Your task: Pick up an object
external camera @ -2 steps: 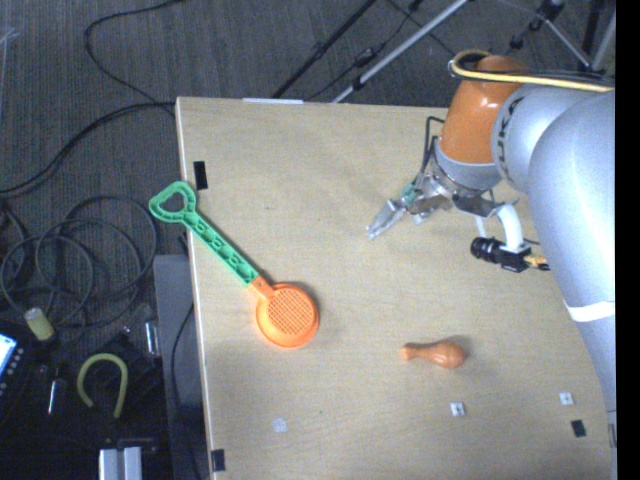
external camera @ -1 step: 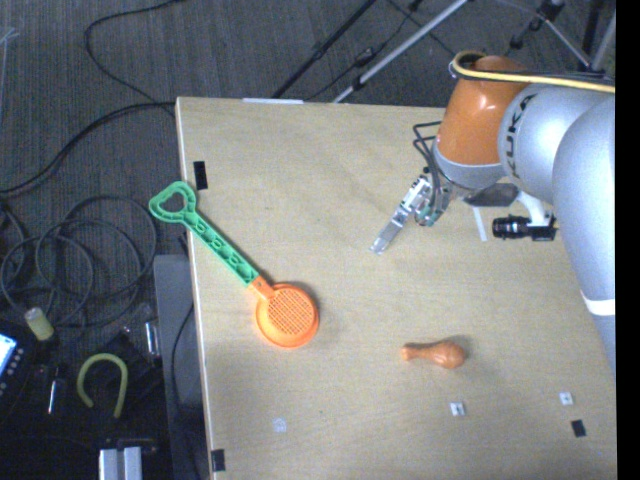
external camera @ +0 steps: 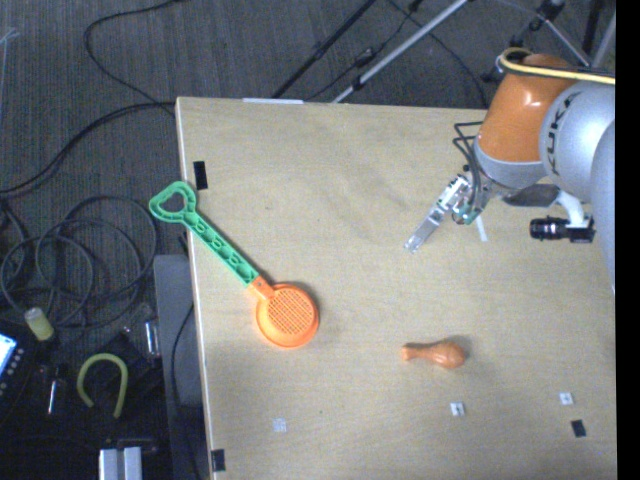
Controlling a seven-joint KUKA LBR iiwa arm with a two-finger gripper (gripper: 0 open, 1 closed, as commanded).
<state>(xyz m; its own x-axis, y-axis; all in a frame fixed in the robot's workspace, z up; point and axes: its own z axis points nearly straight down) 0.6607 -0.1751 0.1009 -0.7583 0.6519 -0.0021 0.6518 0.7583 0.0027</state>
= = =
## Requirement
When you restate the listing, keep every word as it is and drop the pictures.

## Written answer
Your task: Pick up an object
external camera @ -2 steps: 
external camera @ -1 step: 
external camera @ +0 steps: 
Controlling a seven-joint KUKA LBR iiwa arm with a two-finger gripper (gripper: 0 open, 1 closed, as commanded).
<state>(xyz m; its own x-axis, y-axis; all in a frame fixed in the robot's workspace, z up; point and axes: its own z axis points nearly straight down) 0.6607 -0.1751 0.1009 -0.7583 0.6519 -0.0021 0.6518 0.7583 0.0027</state>

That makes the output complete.